§ Try it: All lines from the line containing "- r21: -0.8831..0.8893" up to and including the last line of the listing below should be echoed exactly; no other lines belong in the response.
+++ Source material +++
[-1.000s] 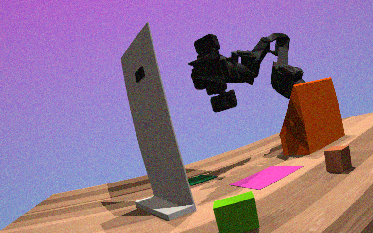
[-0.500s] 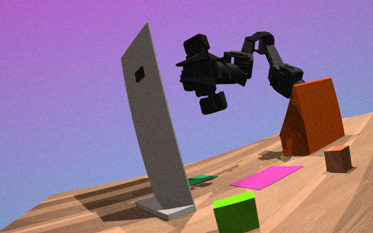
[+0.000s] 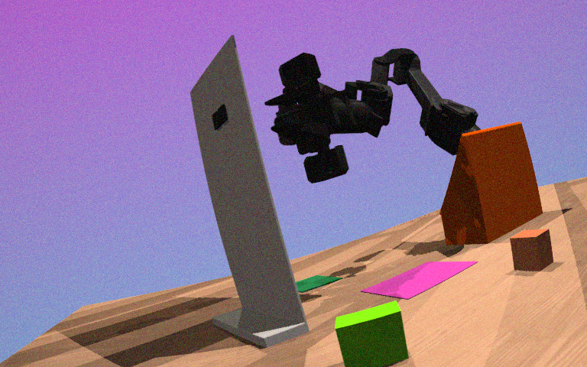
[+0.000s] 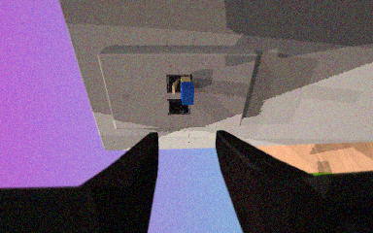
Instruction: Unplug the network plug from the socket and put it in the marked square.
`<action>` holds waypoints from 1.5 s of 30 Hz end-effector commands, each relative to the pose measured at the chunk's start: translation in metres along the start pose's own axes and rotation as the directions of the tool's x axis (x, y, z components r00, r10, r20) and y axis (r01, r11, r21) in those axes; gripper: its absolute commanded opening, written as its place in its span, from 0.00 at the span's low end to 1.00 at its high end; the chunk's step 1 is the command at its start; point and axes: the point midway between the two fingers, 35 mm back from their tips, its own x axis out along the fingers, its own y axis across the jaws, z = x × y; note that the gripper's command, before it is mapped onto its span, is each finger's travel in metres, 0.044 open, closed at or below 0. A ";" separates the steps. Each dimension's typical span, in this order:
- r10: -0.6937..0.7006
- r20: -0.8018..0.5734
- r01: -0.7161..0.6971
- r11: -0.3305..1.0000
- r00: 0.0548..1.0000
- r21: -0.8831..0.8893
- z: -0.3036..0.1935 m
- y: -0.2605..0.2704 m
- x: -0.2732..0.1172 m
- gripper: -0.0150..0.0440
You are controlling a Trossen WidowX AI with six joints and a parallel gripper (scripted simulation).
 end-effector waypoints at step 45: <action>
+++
§ Task solution:
- r21: -0.8831..0.8893
- z: -0.3036..0.1935 m
- y: -0.2605..0.2704 m
- x: -0.2732..0.1172 m
- gripper: -0.0150..0.0440
You are controlling a Trossen WidowX AI with six joints and a parallel gripper (scripted simulation).
 end-effector waypoints at step 45: <action>

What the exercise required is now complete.